Des dettes envers la copropriété
«Mes clients étaient complètement vulnérables, sans titre de séjour, rapporte Me Flora Gilbert, avocate de quatre autres parties civiles. Et dans ce dossier, on est loin de l’exploitation de la misère par la misère. Le prévenu habite une coquette maison à Aubagne.» Lors de la perquisition de son domicile en février 2023, les enquêteurs ont retrouvé des liasses de billets pour un montant de 10.810 euros. Les policiers ont également saisi un coffre dans lequel se trouvaient environ 100.000 euros en pièces d’or et en billets de banque. Il était par ailleurs propriétaire d’autres appartements, notamment dans les quartiers nord et pauvres de la ville. «Lors de sa garde à vue, il avait 13.900 euros sur son compte bancaire», rappelle l’avocat de la ville de Marseille. Majid B. est accusé d’avoir continué de percevoir les loyers de ses appartements malgré l’arrêté de sécurité qui l’en empêchait, pour une somme totale estimée à 44.234 euros.
90.000 euros de charges impayées
«On est sur le profil symptomatique du marchand de sommeil, qui loue des logements indignes à des personnes vulnérables et n’a jamais payé ses charges», accuse Me Jorge Mendes Constante. Le prévenu avait en effet envers la copropriété une dette de près de 90.000 euros. «Il ne pouvait pas les payer», assure son avocate, Me Isabelle Ansaldi, pour qui son client a été «dépassé par la situation». «Il n’y avait en aucun cas une volonté de louer à des personnes en situation irrégulière, poursuit l’avocate. Il n’a en aucun cas abusé de leur faiblesse. Il avait acheté ces appartements pas très chers pour de l’investissement locatif. Il n’a pas choisi une partie de ses locataires, car les appartements étaient déjà occupés. Il n’a pas perçu de loyer quand l’arrêté a été pris. Et il n’était pas le seul responsable de cette situation au Gyptis. Il y avait tout un contexte. Dans cette copropriété, il y avait eu beaucoup d’alertes, sur les rats, les cafards, les poubelles et le point de deal.»
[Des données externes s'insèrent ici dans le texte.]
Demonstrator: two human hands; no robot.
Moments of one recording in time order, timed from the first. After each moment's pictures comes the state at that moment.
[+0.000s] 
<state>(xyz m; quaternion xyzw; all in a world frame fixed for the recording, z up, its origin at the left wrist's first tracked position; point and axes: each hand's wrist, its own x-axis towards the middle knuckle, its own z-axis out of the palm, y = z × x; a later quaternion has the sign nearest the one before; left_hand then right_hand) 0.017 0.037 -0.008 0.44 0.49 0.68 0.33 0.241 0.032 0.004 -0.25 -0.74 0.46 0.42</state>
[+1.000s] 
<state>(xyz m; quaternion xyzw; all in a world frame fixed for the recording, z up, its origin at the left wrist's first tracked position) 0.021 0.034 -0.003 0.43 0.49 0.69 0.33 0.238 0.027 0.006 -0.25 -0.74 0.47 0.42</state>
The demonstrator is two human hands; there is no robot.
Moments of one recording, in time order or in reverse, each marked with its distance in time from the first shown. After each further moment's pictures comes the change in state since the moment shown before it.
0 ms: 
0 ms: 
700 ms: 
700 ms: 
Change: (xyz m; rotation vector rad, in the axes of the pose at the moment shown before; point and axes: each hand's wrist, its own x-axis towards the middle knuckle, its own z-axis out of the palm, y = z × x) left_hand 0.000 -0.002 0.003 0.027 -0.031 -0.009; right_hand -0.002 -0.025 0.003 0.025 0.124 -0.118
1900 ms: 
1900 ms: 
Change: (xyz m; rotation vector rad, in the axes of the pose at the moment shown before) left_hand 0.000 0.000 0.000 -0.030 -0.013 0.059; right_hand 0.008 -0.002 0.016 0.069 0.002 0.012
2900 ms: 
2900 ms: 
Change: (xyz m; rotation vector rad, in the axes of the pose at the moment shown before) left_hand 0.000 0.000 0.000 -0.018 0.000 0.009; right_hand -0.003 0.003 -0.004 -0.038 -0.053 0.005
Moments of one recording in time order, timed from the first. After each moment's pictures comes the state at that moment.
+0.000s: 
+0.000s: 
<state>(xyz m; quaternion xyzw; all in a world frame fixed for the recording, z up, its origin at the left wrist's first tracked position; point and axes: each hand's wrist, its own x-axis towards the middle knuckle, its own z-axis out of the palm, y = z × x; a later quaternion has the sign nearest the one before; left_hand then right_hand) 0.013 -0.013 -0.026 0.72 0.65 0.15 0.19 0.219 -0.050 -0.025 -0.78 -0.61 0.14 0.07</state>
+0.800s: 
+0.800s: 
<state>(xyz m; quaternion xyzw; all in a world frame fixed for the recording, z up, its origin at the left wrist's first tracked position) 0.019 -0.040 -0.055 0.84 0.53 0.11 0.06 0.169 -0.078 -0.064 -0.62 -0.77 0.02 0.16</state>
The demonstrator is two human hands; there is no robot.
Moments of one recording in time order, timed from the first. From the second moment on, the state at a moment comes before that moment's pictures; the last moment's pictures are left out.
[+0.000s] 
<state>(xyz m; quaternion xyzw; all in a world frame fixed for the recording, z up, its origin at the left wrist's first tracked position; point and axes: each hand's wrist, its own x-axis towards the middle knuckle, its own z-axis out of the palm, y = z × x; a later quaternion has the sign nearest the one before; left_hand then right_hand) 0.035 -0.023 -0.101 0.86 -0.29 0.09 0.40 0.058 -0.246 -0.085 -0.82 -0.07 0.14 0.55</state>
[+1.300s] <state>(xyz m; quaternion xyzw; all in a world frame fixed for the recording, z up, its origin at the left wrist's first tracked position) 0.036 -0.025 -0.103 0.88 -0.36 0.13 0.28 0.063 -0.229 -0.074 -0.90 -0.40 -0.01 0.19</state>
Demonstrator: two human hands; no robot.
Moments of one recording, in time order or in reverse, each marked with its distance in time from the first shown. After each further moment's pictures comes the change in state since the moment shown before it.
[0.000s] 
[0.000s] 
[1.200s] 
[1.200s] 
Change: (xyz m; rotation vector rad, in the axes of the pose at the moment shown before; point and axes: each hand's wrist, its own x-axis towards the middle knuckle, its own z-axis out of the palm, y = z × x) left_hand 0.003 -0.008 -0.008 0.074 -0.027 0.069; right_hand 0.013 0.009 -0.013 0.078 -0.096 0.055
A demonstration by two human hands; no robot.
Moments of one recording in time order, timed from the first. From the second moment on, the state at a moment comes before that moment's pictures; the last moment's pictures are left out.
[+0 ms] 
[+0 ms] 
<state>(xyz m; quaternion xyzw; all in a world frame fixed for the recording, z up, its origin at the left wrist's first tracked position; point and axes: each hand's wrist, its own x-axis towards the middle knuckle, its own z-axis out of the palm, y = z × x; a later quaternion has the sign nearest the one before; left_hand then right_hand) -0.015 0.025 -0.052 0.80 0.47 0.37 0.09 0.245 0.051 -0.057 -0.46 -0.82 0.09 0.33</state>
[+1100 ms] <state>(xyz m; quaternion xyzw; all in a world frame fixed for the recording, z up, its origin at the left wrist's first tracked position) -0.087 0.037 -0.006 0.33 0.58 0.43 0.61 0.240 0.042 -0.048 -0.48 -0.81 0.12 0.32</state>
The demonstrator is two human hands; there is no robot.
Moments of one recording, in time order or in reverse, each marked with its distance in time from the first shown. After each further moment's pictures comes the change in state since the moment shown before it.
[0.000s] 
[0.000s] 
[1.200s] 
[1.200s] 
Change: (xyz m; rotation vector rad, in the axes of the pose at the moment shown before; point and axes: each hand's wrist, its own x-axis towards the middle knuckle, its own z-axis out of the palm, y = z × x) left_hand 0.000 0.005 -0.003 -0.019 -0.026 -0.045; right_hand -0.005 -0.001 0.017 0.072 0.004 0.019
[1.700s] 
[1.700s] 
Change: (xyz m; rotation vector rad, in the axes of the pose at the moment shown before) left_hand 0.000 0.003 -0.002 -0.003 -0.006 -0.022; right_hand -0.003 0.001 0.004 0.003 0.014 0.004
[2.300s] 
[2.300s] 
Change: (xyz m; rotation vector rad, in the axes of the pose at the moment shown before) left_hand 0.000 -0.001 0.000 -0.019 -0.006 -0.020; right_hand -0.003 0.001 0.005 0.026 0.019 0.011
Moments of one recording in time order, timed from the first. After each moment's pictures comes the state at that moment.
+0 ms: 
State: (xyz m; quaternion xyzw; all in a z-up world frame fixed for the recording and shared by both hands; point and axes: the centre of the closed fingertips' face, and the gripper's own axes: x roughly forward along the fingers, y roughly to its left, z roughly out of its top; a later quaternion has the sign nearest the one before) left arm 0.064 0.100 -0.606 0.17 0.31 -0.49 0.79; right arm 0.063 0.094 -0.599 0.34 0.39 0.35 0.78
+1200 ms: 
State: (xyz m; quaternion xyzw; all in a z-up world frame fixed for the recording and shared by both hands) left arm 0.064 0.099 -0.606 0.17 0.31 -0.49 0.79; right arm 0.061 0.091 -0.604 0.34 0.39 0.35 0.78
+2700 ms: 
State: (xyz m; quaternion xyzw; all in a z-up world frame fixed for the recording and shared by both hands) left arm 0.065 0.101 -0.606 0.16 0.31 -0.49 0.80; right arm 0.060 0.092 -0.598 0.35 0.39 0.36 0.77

Les deux avocats de la dizaine de locataires qui se sont portés partie civile réclament jusqu’à 10.000 pour leurs clients. De son côté, la mairie, qui a fait cité directement le prévenu pour ne pas avoir voulu reloger ses locataires, réclame 160.000 euros. L’audience est prévue pour durer jusqu’à vendredi. Le 2 juillet dernier, deux autres propriétaires du Gyptis ont été condamnés par le tribunal correctionnel de Marseille pour avoir perçu des loyers en dépit de cet arrêté de péril. L’un des propriétaires a écopé d’une peine de trois mois de prison avec sursis et 8000 euros d’amende, tandis que l’autre a été condamné à 120 jours-amendes à 80 euros. Les deux prévenus ont également été condamnés à rembourser à leurs locataires les loyers indûment perçus, soit autour de 2000 euros mensuels de mars à octobre 2022, ainsi que 1200 euros à chacun en réparation de leur préjudice moral.